A cancer survivor, mother of five, and author of seven books, Brenke is no stranger to the importance of a balanced personal life — and her employee perks align to that value.
In addition to unlimited PTO, quarterly bonuses, and a retirement contribution plan, Brenke gifted her operations manager a Peloton for surpassing the company’s revenue goals in both Q4 2020 and 2020.
“As a mother of five and an athlete who loves to be out training, I know how important it is for a wholly virtual and flexible business,” Brenke said, adding that the Peloton gift supported her Operator Manager’s desire to pursue her own fitness journey.
Meanwhile, Scott Kimberly knows that the custom suits he buys for his staff get worn outside of work, too.
“I have no doubt that [my employees] proudly share where their suit came from,” he said: “From a boss that gives a damn about his employees and wants them to feel valued.”
“Make your workplace a place that your employees will brag about to their friends,” Kimberly said.
It’ll not only make your business look good, but it might also help you recruit more talent.
4. Make sure your benefits are on-brand
Go Text Blast, Inc. offered a remote work option to their six full-time employees long before the pandemic, but last year, they upped the ante, also giving their employees a $100 to $150 monthly work-from-home stipend.
“We’re a tech startup, so ensuring my developers’ [technology] is always up to speed was very important,” said Go Text Blast, Inc. CEO and chairman Matthew Payne, who also encourages employees to use the stipend on office supplies and internet services.
Cycling technology company Hammerhead also walks the talk — or, cycles the cycle.

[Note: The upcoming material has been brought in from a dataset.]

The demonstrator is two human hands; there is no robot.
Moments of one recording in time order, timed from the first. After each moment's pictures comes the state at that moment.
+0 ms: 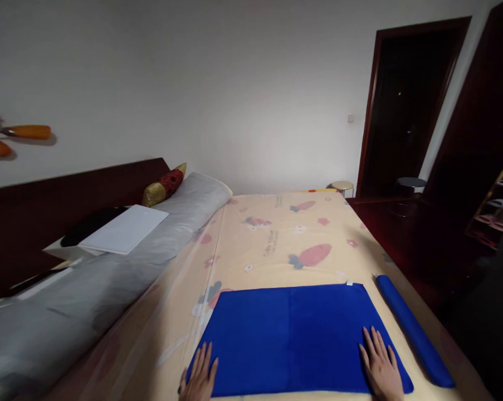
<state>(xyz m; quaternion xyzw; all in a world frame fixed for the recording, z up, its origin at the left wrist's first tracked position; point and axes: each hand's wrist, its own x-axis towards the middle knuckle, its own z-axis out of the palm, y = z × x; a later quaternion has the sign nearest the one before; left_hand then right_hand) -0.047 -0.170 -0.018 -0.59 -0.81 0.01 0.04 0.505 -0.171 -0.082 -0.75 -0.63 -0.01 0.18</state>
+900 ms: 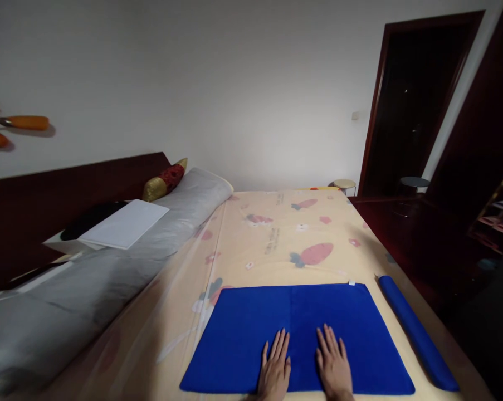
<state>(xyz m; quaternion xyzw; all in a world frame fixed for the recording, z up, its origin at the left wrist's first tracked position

Bianca Nedjar, the head of people at Hammerhead, told Business Insider the company offers its 40 employees a $900 annual athletic endeavor stipend (think: a marathon or wilderness survival hike), along with an additional $200 per year toward cycling equipment purchases and maintenance.
Whether its technology, fitness or something else that’s integrated into your company’s DNA — make sure your company benefits reflect the job at hand.
5. Think of the long haul
“68% of millennials consider fertility benefits when choosing an employer,” said Parham Zar, the founder and managing director of The Egg Donor & Surrogacy Institute in Beverly Hills, California.
And EDSI is taking note, covering 50% of the total cost of IVF and medication for their employees.
With the average IVF cycle costing $12,000 or more — and medication starting at $1,500 or more per cycle, the cost savings to their team are astronomical.
Miami-based law firm Mark Migdal & Hayden is also confident that family planning is top of mind for their employees.
The firm offers four months of 100% paid parental leave for any employee welcoming a child through birth, surrogacy, or adoption, also allowing employees to schedule the four months of leave at any time throughout a six-month period.
“Studies have shown that [parental leave] is not only advantageous for employees and businesses, but also for combating postpartum depression and boosting emotional development in children through parental bonding,” said MM&H founding partner Etan Mark.
Caring for your employees — especially when they’re not in the office — is paramount for long-term retention.
6. Ask the people what they want
It’s easy to make assumptions about what a potential employee might want from a benefits standpoint, but how many companies stop to ask?
Every six months, Million Dollar Baby Co. distributes an 80-question survey to their 150 employees to gauge their satisfaction levels at the company. In the age of COVID, those questions range from “Do you have a best friend at the company?” to “Do you feel you have enough face time with your team?”
“We don’t want to assume that an employee likes something just because we’re doing it,” said Fong. “We want to establish benefits that are actually beneficial to our employees.”
“And when you establish trust, I think you can get a lot of honest feedback.”